▸ **Exercise details**
Write the data out again so that it matches word for word.

▸ **Records provided**
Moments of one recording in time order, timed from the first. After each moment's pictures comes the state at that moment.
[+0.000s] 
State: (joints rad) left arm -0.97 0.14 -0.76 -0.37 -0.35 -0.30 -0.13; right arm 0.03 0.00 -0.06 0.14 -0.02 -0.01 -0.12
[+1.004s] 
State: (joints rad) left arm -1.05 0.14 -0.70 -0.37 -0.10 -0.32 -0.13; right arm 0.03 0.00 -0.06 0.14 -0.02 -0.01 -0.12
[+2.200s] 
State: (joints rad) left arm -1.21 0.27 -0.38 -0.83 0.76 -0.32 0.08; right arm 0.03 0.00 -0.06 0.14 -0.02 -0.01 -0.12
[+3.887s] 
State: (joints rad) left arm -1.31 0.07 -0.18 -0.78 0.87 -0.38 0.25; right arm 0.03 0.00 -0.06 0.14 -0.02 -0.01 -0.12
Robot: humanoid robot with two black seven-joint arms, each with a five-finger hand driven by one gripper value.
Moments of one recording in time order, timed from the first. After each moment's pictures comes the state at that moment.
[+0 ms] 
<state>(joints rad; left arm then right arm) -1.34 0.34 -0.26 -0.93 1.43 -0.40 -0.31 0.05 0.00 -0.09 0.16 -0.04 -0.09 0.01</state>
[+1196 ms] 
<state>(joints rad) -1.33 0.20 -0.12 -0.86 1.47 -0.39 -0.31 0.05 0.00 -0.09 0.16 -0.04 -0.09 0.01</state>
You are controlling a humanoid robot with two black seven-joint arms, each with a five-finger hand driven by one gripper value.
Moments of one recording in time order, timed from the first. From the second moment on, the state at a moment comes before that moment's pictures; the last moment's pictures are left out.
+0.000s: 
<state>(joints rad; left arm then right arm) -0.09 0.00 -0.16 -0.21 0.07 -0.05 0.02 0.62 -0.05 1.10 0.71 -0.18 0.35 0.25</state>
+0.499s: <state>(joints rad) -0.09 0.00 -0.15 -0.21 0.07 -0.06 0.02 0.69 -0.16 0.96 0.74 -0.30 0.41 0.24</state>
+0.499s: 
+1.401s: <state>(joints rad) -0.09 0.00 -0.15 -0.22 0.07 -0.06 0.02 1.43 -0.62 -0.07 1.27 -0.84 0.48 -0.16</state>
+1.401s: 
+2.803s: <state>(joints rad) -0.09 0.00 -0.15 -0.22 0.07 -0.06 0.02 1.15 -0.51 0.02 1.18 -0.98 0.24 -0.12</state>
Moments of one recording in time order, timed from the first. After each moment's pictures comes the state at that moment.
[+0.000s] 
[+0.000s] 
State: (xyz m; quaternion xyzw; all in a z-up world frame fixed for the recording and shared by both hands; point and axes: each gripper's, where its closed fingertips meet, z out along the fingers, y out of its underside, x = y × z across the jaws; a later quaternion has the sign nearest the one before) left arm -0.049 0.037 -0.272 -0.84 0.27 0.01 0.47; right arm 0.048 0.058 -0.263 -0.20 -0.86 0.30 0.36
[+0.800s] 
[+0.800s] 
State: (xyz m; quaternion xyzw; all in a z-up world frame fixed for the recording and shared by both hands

▸ **Your solution**
Moments of one recording in time order, timed from the first. After each moment's pictures comes the state at that moment.
[+0.000s] 
State: (joints rad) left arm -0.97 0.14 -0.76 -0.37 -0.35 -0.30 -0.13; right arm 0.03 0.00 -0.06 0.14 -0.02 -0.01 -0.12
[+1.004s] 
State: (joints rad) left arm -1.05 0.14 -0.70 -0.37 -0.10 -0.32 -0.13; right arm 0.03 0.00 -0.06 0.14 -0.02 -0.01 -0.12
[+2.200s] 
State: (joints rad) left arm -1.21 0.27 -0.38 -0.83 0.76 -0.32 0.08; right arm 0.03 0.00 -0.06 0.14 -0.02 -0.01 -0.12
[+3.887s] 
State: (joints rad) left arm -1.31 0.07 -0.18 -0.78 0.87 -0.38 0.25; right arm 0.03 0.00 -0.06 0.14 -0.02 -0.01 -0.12
Robot: humanoid robot with two black seven-joint arms, each with a five-finger hand driven by one gripper value.
Moments of one recording in time order, timed from the first. After each moment's pictures comes the state at that moment.
[+0 ms] 
<state>(joints rad; left arm then right arm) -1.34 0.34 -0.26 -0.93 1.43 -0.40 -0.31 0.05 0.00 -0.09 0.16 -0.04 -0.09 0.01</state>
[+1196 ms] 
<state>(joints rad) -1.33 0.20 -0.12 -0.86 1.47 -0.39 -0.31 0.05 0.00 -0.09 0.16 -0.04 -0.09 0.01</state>
You are controlling a humanoid robot with two black seven-joint arms, each with a five-finger hand driven by one gripper value.
Moments of one recording in time order, timed from the first. From the second moment on, the state at a moment comes before that moment's pictures; the last moment's pictures are left out.
+0.000s: 
<state>(joints rad; left arm then right arm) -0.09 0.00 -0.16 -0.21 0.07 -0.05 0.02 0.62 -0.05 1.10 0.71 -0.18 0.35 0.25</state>
+0.499s: <state>(joints rad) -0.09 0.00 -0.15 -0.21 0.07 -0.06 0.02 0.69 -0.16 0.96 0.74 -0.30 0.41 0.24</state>
+0.499s: 
+1.401s: <state>(joints rad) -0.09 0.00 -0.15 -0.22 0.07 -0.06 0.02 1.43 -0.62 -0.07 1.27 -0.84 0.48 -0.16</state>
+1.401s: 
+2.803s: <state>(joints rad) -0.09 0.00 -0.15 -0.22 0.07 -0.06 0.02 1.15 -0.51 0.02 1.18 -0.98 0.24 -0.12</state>
Moments of one recording in time order, timed from the first. After each moment's pictures comes the state at that moment.
[+0.000s] 
[+0.000s] 
State: (xyz m; quaternion xyzw; all in a z-up world frame fixed for the recording and shared by both hands; point and axes: each gripper's, where its closed fingertips meet, z out along the fingers, y out of its underside, x = y × z across the jaws; a later quaternion has the sign nearest the one before) left arm -0.049 0.037 -0.272 -0.84 0.27 0.01 0.47; right arm 0.048 0.058 -0.263 -0.20 -0.86 0.30 0.36
[+0.800s] 
[+0.800s] 
State: (xyz m; quaternion xyzw; all in a z-up world frame fixed for the recording and shared by both hands

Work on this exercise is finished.